São Paulo distribui sensores de glicose gratuitos para crianças com diabetes tipo 1.
Medida deve beneficiar 1.584 pacientes de 2 a 12 anos cadastrados na rede municipal, eliminando a necessidade de picadas diárias nos dedos.
Fonte: Um Diabético · Foto: Reprodução
A Prefeitura de São Paulo iniciou a distribuição gratuita de sensores de glicose para crianças de 2 a 12 anos com diabetes tipo 1 cadastradas na rede municipal de saúde.
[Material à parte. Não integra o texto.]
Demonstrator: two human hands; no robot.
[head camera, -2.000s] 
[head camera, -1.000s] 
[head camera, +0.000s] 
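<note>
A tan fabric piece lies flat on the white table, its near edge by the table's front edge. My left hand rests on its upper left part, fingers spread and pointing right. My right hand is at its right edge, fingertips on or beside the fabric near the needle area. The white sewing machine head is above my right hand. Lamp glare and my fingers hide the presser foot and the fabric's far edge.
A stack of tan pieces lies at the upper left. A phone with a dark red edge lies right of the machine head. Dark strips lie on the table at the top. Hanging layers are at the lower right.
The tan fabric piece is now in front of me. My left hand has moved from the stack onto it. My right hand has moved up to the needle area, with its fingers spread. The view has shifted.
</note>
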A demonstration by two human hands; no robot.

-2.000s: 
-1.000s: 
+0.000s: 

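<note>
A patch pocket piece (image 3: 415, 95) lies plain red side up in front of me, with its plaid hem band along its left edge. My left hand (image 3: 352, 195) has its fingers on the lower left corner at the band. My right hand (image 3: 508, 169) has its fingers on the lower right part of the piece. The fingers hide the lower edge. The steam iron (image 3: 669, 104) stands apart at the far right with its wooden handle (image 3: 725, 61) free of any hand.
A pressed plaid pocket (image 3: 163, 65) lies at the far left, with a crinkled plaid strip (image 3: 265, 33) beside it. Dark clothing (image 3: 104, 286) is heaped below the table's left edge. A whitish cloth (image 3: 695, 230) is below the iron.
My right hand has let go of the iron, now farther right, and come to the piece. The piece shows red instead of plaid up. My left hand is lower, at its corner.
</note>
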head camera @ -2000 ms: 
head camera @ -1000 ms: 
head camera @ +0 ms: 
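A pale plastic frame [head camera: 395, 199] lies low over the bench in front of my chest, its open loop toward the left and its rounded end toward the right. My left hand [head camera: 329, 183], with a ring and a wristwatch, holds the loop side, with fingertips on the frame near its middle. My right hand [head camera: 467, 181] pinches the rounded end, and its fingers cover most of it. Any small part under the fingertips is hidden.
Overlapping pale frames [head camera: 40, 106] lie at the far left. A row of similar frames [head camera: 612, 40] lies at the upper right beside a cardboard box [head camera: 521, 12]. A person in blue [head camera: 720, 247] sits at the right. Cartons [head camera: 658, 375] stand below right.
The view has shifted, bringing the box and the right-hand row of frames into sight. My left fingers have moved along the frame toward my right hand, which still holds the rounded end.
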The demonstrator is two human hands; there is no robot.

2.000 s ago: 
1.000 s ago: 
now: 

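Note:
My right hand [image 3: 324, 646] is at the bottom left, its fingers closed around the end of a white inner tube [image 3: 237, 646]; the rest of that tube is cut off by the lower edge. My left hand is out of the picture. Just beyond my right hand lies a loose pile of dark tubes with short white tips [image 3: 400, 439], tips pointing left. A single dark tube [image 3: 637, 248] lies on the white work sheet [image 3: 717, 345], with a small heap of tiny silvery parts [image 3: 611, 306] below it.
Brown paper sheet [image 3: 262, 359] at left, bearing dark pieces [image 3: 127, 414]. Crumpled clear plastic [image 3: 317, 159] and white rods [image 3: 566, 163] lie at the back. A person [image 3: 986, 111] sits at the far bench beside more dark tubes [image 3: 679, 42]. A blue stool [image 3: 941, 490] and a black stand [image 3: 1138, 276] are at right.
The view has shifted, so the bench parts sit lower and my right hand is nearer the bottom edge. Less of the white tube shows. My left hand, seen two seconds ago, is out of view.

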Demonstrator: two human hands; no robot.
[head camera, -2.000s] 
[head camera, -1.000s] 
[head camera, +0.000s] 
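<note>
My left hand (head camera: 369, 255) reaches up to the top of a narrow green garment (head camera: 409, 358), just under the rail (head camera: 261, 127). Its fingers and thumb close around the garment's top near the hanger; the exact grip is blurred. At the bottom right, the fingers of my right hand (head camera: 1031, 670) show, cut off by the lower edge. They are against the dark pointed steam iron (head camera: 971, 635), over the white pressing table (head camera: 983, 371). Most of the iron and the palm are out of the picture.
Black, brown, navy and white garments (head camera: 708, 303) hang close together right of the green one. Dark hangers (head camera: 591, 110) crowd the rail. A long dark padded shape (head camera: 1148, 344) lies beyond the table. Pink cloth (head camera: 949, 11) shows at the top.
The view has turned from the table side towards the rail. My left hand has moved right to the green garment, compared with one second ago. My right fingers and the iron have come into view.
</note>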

A medida deve beneficiar 1.584 pacientes e prevê fornecimento contínuo dos dispositivos pelas Unidades Básicas de Saúde (UBSs), por meio do Programa de Automonitoramento Glicêmico (Pamg), previsto na Lei nº 18.306.
📱 Como funciona o monitoramento contínuo
• Monitora os níveis de glicose ao longo do dia e da noite, sem múltiplas picadas diárias
• Crianças de 2 a 9 anos: sensor acompanhado de leitor dedicado
• Crianças de 10 a 12 anos: dados acessados por aplicativo no smartphone, com alertas em tempo real
• Recomendação técnica: substituição do sensor a cada 15 dias
“A partir de agora é um direito das crianças poderem ter esse sensor e assim melhorar muito a sua qualidade de vida.”
— Ricardo Nunes, prefeito de São Paulo
O impacto nas famílias
Roseli Alves dos Santos, mãe de Pedro Felipe, de 11 anos, relatou a mudança na rotina do filho, que precisava medir a glicemia entre cinco e oito vezes por dia.
“Agora a vida vai mudar para melhor. Como ele vai fazer o monitoramento pelo sensor, evita a picada no dedo, que às vezes ele reclamava, sentia dor e chorava. Eu não conseguiria pagar porque é um valor muito alto.”
— Roseli Alves dos Santos, mãe de Pedro Felipe
O próprio Pedro descreveu a experiência com o novo dispositivo: “Só faz uma cosquinha para colocar, mas não dói. É muito melhor que as picadas.”
👨👩👧 Outras famílias beneficiadas
Ana Laura, de 9 anos, relatou que as medições “doía e me deixava estressada”. Seu pai, Diego Rocha, afirmou que o custo do sensor estava fora do orçamento familiar, e que a filha já precisou de duas internações relacionadas ao diabetes.
Murilo, de 4 anos, diagnosticado com glicogenose tipo 1B (doença rara com episódios graves de hipoglicemia), já teve mais de 20 internações. Segundo o pai, Henrique Santos de Jesus, o sensor “vai trazer uma outra qualidade de vida para ele e para a nossa família”.
Capacitação das equipes de saúde
Para colocar a nova política em funcionamento, a Secretaria Municipal da Saúde capacitou 511 profissionais das cinco Coordenadorias Regionais de Saúde da capital, com o objetivo de orientar famílias e pacientes sobre o uso correto dos dispositivos e garantir o fornecimento contínuo nas unidades de acompanhamento.